Die handgemalten Hinterglasbilder wurden in den Jahren 2004 und 2005 von Ingrid Huber aus Reichling in monatelanger, aufwendiger Arbeit angefertigt und von ihrem Mann eingerahmt. Die beiden haben die zersplitterten Bilder nun nach Hause geholt. „Es ist für mich nicht erklärbar, ich bin geschockt, wer macht den so etwas“, meint Ingrid Huber und legt die drei zerstörten Bilder auf den Tisch. „Es wurde früher schon einmal ein Bild zerbrochen, das ich nachgemalt habe“, sagt sie. „Doch nun habe ich seit vier Jahren keine Hinterglasbilder mehr gemalt, ich kann dies auch zeitmäßig nicht mehr“, meint die Künstlerin und hält dabei die Scherben ihrer Werke in Händen. „Vielleicht sollte man nur noch einen einfachen Druck anbringen, ich kann sie wirklich nicht mehr malen und hätte Angst, dass sie wieder kaputt gemacht werden“, meint Huber.

Der Kreuzweg wurde auf Initiative der damaligen Reichlinger Organistin Rosa-Maria Rappold und Anneliese Stanner aufgebaut. Durch Konzerterlöse, Sach- und Geldzuwendungen wurde das Geld für die Stationen aufgebracht. Mit viel ehrenamtlicher Arbeit zahlreicher Helfer wurde der Kreuzweg ermöglicht und am 3. März 2005 mit dem damaligen Pfarrer Pater Anton und einer Prozession gläubiger Bürger eingeweiht.

Viele Menschen sind in den vergangenen zwölf Jahren den kleinen Pilgerweg betend oder wandernd gegangen. Er basiert auf einer alten Verbindung zwischen Reichling und Epfach. Von der Kapelle aus geht man teilweise steil über Stufen hinauf nach Reichling. Die ersten sechs Kreuzwegstationen liegen im Wald, danach führt der Weg entlang des Lech-Steilufers mit schönen Ausblicken Richtung Alpen und Reichling. Er endet am Weg zur Mühlau, auf Reichlinger Flur.

Erst im letzten Jahr hat die Gemeinde Reichling mit der Kirchenverwaltung Teile des Weges neu hergerichtet. Der Kreuzweg ist auch Teil des Rundwanderweges, der 2017 als „Hirschaurunde“ im Begleitheft der Radwegekarte des Landkreises Landsberg „19 Rundwanderwege im Landkreis Landsberg am Lech“ aufgenommen wurde.

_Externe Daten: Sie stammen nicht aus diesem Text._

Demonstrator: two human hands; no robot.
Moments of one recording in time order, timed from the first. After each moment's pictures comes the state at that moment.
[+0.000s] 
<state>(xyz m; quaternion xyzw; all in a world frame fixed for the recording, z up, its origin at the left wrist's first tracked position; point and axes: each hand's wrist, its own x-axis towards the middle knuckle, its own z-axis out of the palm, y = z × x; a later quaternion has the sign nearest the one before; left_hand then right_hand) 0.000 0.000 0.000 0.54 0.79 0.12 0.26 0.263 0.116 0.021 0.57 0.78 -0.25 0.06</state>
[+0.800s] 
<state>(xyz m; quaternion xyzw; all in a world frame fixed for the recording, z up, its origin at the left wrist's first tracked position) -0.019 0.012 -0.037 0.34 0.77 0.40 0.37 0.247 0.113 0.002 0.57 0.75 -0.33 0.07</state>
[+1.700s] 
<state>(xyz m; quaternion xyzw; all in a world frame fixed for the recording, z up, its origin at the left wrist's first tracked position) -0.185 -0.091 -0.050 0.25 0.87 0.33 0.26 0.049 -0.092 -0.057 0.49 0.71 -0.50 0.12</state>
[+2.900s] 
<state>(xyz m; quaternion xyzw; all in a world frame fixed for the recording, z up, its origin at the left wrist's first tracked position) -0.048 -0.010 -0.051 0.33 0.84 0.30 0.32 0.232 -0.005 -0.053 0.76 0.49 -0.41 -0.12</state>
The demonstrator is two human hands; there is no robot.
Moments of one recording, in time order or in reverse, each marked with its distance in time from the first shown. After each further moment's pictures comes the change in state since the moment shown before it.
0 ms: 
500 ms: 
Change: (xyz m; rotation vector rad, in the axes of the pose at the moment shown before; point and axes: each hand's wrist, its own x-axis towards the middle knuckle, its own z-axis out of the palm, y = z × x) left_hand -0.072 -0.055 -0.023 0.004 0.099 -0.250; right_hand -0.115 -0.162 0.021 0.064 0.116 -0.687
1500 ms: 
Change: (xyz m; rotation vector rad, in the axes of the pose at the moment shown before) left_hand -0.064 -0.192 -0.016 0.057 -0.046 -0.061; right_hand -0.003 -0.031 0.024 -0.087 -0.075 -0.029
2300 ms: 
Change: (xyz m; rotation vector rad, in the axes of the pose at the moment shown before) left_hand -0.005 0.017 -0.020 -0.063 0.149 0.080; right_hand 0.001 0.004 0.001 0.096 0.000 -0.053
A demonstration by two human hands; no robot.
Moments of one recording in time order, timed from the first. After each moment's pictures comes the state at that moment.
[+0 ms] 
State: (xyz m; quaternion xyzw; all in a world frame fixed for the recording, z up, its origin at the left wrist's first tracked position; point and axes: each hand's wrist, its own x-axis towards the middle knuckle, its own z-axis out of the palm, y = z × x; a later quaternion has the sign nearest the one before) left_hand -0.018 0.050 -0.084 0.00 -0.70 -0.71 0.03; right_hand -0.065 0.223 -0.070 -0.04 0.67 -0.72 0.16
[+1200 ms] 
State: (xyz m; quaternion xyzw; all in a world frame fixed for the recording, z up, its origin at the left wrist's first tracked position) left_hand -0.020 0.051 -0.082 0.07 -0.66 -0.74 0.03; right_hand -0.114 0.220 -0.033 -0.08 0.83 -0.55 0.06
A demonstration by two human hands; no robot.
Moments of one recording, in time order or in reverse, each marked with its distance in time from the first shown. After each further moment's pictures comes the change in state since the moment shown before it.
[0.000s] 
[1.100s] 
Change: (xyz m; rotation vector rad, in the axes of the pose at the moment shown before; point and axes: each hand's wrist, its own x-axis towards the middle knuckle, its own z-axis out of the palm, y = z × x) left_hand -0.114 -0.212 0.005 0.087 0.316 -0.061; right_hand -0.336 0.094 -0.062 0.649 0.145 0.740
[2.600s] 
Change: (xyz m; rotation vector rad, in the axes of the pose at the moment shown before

Leider gibt es keine Hinweise, wer für die Zerstörungen an den Kreuzwegstationen verantwortlich ist. Kirchenpfleger Karl Sporer bittet die Bevölkerung um Mithilfe. Wer in der Weihnachtszeit bis Silvester 2017 Beobachtungen gemacht hat, die zur Aufklärung beitragen können, wird gebeten, sich unter der Telefonnummer 08194/1506 bei Sporer oder im Pfarrbüro der Pfarreiengemeinschaft Lechrain unter der Telefonnummer 08194/539 zu melden.